Task brief
Wherever the word "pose" shows up in the data, report the line it sits in.

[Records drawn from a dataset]
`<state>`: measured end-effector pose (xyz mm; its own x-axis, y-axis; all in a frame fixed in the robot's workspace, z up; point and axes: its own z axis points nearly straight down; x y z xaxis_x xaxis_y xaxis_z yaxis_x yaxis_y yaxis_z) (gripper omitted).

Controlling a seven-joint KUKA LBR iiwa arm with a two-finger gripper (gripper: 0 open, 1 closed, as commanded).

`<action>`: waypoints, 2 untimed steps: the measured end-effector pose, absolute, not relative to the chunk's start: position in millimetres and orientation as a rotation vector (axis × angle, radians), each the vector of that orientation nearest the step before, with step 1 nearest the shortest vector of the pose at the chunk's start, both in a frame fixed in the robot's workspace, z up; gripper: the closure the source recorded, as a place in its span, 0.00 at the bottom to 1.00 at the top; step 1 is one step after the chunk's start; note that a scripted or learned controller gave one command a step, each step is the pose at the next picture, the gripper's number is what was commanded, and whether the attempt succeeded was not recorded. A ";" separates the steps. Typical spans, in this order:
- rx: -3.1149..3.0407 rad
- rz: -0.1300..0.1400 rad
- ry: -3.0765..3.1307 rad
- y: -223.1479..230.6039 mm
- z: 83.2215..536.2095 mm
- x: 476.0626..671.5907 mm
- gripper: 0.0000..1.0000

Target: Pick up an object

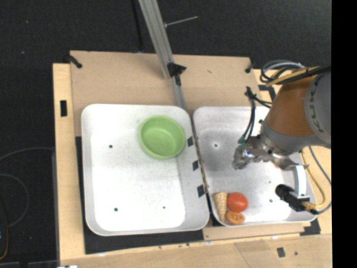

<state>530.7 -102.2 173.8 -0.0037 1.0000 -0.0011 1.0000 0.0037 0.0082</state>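
Over the right bin point(223, 127), the grey arm point(293, 116) reaches in from the right side of the camera view. Its orange band sits above the bin's far right corner, and the wrist bends down and to the left from there. The gripper point(242, 159) hangs over bare white floor near the middle of that bin, pointing down toward it. From this slanted overhead angle, whether it is parted or closed cannot be told, and nothing can be seen held in it.

The nearest objects lie in the near left corner of the same bin, apart from the gripper and closer to the camera. A red round object point(237, 201) rests there. A pale cone-shaped piece point(221, 201) lies just beside it on its left, against the bin's left wall. A small orange piece point(235, 218) sits just in front of the red one, close to the near rim. The three lie so close together that it cannot be judged whether they touch.

A green bowl point(162, 137) stands upright, open side up, in the left bin point(128, 188). It is in the far right part of that bin, near the wall shared with the right bin and well apart from the gripper. Both bins rest side by side on the tan bench point(111, 82).
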 end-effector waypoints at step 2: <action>2.212 0.005 2.225 -101.0 261.4 531.4 1.00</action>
<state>531.4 -101.0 261.4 -0.0055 1.0000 -0.0005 1.0000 0.0055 0.0053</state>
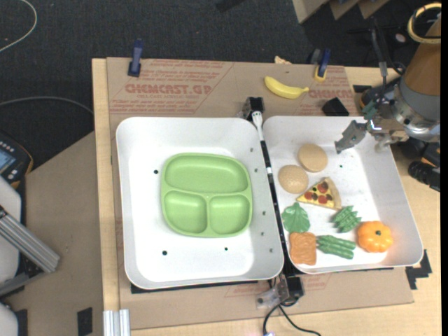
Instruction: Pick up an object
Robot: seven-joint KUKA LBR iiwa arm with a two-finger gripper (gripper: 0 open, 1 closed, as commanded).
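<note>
Presently the gripper hovers at two o'clock of the right bin, jaws spread wide and holding nothing. Approach step, by judgement. The nearest item, a tan cookie, lies at its eight o'clock; descent and closing remain.

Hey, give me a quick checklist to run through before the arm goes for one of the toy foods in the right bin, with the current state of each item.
1. Gripper positioned over the right bin: ok, near its far right corner.
2. Gripper free of any object: ok, nothing seen in it.
3. Gripper fingers open: cannot tell.
4. Nearest target reachable: ok, the tan round piece lies just left of the gripper, top uncovered.
5. Target spaced from neighbours: not ok, it sits close to the second tan piece and the pizza slice.
6. Green tray out of the way: ok, in the left bin.
</note>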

Solution for this exercise
`<state>`: measured end-effector pose (xyz mm; its own x-axis, y-axis; all in a frame fixed in the robot's workspace, z up; point and axes: its own z axis points nearly straight down; x y z xaxis_x xaxis_y xaxis_z yaxis_x yaxis_y yaxis_z) (gripper omitted).
`<action>`: waypoints, 2 untimed steps: the measured end-effector pose, absolute, not relative to the chunk's start: position in millimetres and orientation as a rotation vector (axis × angle, radians), each the vector of that orientation nearest the step before, with step 1 nearest the shortest vector of the pose at the chunk's start, both in a frame fixed in the robot's workspace, z up; gripper: the closure the source recorded, as a place in its span, 0.00 at the bottom to 1.00 at the top; step 1 is one step after the chunk's start; note that a scripted or learned controller gave one command a step, each step is the pose at the next picture, the gripper's number is what was commanded, and whether the attempt succeeded was not recorded. A ";" separates the steps. Typical spans, in this order:

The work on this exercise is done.